▶ [WHAT YOU HAVE TO DO] Of all the lines in the entries below, give again exactly those starting at the line containing "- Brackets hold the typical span" and ending at the line containing "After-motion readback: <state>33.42", both ends included, and no others.

▶ [MATERIAL SHOWN]
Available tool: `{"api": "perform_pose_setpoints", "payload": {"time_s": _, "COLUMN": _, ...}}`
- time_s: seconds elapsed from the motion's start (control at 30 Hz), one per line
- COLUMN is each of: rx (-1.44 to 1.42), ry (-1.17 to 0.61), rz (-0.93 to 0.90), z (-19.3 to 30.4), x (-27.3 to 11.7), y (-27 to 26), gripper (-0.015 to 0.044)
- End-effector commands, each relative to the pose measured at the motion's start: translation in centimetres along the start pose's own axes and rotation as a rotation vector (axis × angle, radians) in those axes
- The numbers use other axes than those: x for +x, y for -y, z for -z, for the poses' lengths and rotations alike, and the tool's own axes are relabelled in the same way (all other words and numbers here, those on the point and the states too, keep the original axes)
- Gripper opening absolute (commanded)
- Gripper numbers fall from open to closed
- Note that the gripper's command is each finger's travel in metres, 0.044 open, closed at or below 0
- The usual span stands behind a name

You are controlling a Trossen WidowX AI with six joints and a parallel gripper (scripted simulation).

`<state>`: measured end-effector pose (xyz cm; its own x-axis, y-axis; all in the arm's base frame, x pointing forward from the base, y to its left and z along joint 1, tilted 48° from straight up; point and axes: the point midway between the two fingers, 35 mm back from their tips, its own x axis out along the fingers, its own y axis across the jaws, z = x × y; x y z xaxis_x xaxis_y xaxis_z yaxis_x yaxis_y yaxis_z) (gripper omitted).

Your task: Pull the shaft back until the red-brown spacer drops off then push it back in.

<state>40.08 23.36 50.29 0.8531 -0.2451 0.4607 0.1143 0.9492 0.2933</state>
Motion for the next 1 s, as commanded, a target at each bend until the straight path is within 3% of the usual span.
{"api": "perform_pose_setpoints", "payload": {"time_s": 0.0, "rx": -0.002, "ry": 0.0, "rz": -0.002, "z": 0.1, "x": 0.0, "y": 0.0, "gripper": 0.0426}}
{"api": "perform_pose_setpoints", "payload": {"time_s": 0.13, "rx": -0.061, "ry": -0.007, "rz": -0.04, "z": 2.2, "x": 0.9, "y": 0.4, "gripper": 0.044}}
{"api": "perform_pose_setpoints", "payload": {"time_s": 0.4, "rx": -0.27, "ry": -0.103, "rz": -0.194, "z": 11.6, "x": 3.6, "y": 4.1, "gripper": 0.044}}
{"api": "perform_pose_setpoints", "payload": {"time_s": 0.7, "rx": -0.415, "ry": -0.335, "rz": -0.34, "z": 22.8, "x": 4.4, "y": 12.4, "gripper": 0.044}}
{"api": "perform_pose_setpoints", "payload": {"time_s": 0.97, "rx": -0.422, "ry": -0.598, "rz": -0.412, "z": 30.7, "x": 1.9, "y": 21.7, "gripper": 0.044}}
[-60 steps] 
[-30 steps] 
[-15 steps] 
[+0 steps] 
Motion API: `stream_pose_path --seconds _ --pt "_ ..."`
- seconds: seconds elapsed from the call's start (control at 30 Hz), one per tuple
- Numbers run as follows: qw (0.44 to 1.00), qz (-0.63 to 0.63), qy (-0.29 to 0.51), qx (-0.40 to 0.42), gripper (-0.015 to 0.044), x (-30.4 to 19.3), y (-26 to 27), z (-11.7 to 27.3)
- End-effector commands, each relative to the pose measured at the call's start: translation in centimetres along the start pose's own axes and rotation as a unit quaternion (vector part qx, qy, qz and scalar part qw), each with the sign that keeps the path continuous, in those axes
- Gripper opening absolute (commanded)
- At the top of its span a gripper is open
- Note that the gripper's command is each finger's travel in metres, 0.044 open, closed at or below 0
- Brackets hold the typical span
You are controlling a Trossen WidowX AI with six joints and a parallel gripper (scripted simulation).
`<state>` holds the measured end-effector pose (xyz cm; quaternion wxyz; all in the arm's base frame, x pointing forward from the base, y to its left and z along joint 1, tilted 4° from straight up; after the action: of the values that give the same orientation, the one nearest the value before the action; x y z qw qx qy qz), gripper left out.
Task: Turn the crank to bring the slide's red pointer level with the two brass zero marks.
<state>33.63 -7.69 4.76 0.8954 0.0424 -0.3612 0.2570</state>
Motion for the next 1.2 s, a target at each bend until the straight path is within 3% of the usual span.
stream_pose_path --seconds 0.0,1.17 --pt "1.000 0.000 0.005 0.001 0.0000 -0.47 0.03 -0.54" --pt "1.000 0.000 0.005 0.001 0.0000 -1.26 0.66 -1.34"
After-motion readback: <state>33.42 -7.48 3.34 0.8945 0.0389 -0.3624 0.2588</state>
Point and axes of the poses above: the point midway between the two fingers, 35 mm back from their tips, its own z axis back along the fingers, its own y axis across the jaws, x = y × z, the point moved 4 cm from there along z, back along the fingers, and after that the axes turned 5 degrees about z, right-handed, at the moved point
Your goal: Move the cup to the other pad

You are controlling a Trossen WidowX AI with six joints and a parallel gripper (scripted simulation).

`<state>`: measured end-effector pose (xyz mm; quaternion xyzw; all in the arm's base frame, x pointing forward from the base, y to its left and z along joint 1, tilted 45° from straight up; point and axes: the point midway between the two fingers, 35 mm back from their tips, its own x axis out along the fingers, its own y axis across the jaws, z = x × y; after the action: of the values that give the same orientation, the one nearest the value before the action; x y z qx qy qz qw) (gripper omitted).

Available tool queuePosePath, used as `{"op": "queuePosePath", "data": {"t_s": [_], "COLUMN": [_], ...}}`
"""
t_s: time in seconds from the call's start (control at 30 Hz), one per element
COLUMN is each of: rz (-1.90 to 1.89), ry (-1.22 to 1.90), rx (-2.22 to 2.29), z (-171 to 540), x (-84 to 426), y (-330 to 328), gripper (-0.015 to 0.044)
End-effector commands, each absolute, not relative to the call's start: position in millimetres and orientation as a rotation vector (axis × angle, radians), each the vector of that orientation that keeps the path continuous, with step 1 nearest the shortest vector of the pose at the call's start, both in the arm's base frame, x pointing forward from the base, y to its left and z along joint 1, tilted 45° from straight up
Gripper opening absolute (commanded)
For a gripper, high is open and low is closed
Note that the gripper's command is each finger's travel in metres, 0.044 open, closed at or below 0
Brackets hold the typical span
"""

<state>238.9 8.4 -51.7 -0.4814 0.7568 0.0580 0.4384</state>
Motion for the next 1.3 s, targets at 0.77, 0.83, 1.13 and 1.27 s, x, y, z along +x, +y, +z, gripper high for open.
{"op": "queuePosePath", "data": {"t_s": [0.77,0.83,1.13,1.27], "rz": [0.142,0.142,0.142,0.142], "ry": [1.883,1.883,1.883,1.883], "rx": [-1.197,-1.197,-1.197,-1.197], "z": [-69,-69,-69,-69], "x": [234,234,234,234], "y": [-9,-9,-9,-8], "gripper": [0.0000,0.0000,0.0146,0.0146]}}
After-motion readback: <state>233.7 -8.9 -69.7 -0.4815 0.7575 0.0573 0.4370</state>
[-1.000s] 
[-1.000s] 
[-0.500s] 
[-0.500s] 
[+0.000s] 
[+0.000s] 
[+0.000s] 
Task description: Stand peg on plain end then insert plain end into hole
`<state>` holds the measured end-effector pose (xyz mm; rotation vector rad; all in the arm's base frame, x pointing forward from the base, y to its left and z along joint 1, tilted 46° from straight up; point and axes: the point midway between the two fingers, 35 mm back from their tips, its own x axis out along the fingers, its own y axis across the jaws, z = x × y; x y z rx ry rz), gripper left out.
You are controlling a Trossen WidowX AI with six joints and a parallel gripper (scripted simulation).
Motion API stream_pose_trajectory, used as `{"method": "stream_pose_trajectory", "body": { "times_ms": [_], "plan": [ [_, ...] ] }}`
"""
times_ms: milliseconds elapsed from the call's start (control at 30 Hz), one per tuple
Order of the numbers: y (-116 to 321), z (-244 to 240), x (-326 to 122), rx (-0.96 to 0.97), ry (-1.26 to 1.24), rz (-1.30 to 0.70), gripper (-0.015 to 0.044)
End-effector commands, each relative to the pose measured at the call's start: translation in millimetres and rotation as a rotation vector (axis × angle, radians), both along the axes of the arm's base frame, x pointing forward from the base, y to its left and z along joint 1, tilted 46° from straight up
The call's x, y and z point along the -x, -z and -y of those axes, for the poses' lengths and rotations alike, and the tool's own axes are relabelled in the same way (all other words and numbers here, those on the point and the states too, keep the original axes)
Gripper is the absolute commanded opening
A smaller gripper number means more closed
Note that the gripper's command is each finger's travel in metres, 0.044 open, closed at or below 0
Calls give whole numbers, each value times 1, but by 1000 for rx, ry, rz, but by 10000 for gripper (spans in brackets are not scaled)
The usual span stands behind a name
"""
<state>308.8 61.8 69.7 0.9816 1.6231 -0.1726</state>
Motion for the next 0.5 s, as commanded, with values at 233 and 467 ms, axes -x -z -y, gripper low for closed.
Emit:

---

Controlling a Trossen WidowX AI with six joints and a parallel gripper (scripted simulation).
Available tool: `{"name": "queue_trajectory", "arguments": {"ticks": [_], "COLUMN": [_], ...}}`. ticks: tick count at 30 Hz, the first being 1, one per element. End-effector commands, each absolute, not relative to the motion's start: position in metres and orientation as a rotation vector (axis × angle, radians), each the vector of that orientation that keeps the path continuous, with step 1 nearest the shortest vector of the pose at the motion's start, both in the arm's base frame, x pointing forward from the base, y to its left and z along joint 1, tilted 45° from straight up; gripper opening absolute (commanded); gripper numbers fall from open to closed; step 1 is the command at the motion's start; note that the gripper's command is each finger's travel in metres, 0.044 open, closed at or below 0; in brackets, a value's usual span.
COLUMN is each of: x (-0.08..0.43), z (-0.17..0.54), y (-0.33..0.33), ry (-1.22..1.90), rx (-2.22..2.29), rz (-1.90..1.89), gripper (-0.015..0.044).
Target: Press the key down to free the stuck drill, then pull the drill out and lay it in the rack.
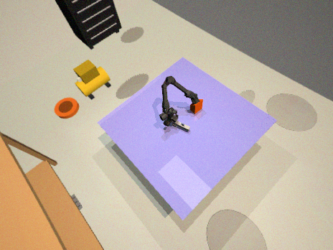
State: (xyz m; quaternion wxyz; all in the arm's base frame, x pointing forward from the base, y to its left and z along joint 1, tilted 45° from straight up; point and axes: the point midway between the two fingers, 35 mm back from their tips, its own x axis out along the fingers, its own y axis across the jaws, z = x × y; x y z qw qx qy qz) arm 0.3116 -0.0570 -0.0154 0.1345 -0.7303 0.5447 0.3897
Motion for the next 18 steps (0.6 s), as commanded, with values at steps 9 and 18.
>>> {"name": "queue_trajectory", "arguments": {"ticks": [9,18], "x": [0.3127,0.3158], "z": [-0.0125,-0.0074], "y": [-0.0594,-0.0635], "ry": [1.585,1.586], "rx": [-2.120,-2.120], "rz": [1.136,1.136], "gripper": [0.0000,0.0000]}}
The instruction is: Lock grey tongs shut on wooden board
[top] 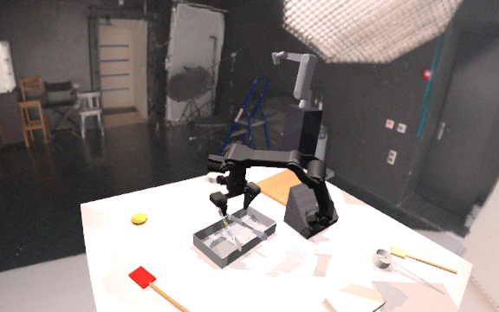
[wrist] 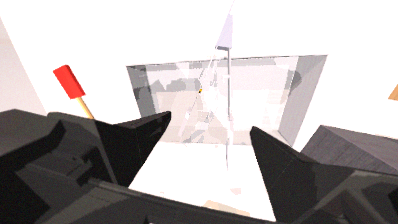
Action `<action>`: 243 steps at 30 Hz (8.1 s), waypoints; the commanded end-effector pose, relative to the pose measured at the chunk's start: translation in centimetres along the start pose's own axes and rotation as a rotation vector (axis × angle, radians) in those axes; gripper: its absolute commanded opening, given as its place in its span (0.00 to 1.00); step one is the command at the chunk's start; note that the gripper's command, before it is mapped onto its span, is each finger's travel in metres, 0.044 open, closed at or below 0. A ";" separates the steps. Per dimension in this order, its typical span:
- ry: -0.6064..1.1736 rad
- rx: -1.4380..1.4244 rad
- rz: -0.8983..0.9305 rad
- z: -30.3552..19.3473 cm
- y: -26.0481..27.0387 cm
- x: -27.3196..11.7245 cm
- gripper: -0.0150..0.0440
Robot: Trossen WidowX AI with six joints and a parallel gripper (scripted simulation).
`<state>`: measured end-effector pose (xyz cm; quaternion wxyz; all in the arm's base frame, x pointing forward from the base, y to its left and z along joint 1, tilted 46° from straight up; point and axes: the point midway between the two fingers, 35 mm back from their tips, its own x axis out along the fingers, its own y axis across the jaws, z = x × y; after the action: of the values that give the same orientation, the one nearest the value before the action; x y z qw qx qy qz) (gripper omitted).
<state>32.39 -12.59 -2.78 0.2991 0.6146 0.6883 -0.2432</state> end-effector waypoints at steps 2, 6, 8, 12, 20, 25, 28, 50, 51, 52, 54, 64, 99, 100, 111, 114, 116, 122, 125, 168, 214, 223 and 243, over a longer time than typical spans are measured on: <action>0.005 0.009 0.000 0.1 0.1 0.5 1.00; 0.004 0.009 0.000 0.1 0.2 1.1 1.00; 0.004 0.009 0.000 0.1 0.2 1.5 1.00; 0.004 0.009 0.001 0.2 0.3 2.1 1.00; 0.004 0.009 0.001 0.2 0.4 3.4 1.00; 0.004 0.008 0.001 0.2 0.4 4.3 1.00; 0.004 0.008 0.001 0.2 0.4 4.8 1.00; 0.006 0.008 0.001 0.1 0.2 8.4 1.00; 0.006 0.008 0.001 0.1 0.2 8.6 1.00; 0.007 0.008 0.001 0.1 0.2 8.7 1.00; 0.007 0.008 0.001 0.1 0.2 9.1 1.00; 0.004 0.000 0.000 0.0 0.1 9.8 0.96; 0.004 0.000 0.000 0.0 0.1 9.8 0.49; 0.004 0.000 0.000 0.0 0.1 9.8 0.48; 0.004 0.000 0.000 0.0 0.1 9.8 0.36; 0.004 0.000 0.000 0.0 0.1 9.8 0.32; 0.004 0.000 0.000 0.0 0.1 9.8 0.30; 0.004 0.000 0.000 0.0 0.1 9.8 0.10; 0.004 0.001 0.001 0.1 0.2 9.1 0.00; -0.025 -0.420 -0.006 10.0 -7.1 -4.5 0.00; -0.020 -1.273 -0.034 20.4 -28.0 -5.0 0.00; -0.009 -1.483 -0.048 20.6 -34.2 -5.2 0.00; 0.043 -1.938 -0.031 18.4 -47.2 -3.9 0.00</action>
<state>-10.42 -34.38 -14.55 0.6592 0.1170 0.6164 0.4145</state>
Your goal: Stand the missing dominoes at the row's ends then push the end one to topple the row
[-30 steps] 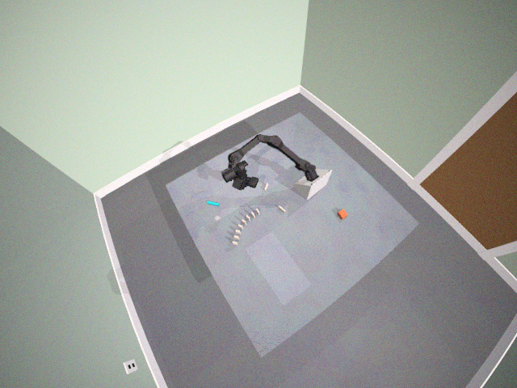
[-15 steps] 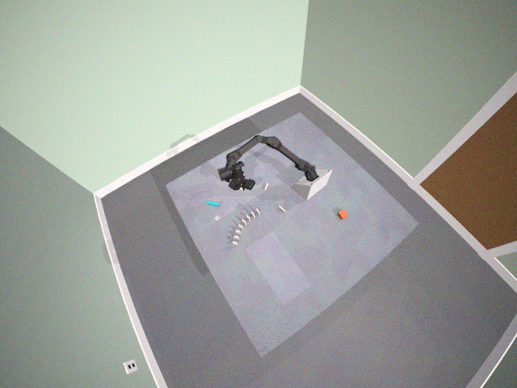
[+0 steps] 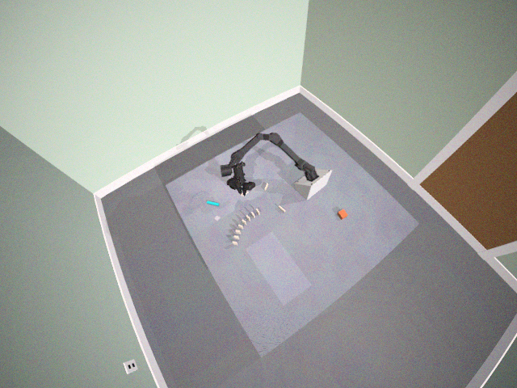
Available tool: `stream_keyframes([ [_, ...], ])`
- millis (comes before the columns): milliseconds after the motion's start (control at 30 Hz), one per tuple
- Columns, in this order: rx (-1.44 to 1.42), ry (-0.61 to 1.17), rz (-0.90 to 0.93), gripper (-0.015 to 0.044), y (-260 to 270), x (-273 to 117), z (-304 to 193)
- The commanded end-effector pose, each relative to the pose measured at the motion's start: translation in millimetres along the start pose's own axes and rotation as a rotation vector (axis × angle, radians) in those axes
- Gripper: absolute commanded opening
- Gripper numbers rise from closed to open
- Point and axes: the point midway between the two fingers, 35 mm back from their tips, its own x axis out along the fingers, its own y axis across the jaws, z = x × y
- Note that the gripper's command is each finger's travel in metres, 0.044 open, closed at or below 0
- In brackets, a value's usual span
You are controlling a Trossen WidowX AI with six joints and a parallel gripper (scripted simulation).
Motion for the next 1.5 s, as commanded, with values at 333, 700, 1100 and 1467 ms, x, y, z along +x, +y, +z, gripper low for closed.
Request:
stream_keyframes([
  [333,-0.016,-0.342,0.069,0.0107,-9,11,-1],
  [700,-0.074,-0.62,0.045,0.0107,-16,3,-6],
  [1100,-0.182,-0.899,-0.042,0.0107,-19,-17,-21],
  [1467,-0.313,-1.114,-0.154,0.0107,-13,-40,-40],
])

▶ [FINAL ANSWER]
- Brackets hold the typical span
You are controlling a Trossen WidowX AI with six joints and a parallel gripper (scripted simulation).
`<state>` holds the measured end-effector pose (xyz cm; quaternion wxyz; all in the arm's base frame, x pointing forward from the base, y to its left and z along joint 1, tilted 4° from straight up; after the action: of the values that give the same orientation, the one nearest the value before the action; x y z qw qx qy qz), gripper left out.
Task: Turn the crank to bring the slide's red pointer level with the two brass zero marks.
<state>33.63 -7.69 4.76 0.8954 0.0424 -0.3612 0.2570</state>
Motion for the next 1.2 s, a target at each bend until the straight path is within 3% of the usual span.
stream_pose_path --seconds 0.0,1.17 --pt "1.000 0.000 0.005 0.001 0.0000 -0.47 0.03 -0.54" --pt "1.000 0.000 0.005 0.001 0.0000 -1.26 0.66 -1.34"
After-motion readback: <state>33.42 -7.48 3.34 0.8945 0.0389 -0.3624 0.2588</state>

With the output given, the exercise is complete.